▸ **TRY IT**:
Give back the full listing exactly as written.

▸ **GIVEN INFORMATION**:
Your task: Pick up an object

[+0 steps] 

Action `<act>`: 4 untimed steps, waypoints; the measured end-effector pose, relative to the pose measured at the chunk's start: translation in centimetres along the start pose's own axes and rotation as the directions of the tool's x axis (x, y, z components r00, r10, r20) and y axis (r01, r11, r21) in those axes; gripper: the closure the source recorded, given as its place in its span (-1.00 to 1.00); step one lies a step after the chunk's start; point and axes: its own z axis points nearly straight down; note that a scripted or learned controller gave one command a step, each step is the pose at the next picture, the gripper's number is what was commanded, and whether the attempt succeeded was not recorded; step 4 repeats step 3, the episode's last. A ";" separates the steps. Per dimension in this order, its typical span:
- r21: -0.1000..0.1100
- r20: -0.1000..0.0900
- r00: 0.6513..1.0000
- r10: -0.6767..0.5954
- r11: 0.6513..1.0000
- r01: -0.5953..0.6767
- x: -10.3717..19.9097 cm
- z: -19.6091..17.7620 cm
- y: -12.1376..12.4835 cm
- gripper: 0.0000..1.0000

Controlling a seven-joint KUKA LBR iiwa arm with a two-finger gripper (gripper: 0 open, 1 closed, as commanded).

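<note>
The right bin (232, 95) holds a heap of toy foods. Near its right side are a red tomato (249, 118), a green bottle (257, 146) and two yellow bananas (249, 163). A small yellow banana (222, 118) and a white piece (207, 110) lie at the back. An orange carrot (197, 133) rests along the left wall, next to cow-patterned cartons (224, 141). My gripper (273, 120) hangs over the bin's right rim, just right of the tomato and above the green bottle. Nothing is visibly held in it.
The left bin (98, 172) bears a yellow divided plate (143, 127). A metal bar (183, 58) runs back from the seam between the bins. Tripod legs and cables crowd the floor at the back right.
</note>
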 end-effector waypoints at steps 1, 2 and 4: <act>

▸ **SOLUTION BELOW**:
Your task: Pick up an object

[+0 steps] 

Action `<act>`: 4 untimed steps, waypoints; the measured end-effector pose, relative to the pose measured at the chunk's start: translation in centimetres along the start pose's own axes and rotation as the directions of the tool's x axis (x, y, z components r00, r10, r20) and y axis (r01, r11, r21) in those axes; gripper: the closure the source recorded, given as its place in its span (-1.00 to 1.00); step one lies a step after the chunk's start; point and axes: its own z axis points nearly straight down; note that a scripted or learned controller gave one command a step, each step is the pose at the next picture, the gripper's number is what was commanded, and whether the attempt succeeded was not recorded; step 4 repeats step 3, the episode's last. A ";" separates the steps. Per dimension in this order, its typical span:
- r21: -0.1000..0.1100
- r20: -0.1000..0.0900
- r00: 0.6513..1.0000
- r10: -0.6767..0.5954
- r11: 0.6513..1.0000
- r01: -0.5953..0.6767
- x: -10.3717..19.9097 cm
- z: -19.6091..17.7620 cm
- y: -12.1376..12.4835 cm
- gripper: 0.0000..1.0000

Controlling a seven-joint KUKA LBR iiwa arm with a two-finger gripper (gripper: 0 open, 1 closed, as commanded).

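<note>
The right bin (232, 95) holds a heap of toy foods. Near its right side are a red tomato (249, 118), a green bottle (257, 146) and two yellow bananas (249, 163). A small yellow banana (222, 118) and a white piece (207, 110) lie at the back. An orange carrot (197, 133) rests along the left wall, next to cow-patterned cartons (224, 141). My gripper (273, 120) hangs over the bin's right rim, just right of the tomato and above the green bottle. Nothing is visibly held in it.
The left bin (98, 172) bears a yellow divided plate (143, 127). A metal bar (183, 58) runs back from the seam between the bins. Tripod legs and cables crowd the floor at the back right.
</note>
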 end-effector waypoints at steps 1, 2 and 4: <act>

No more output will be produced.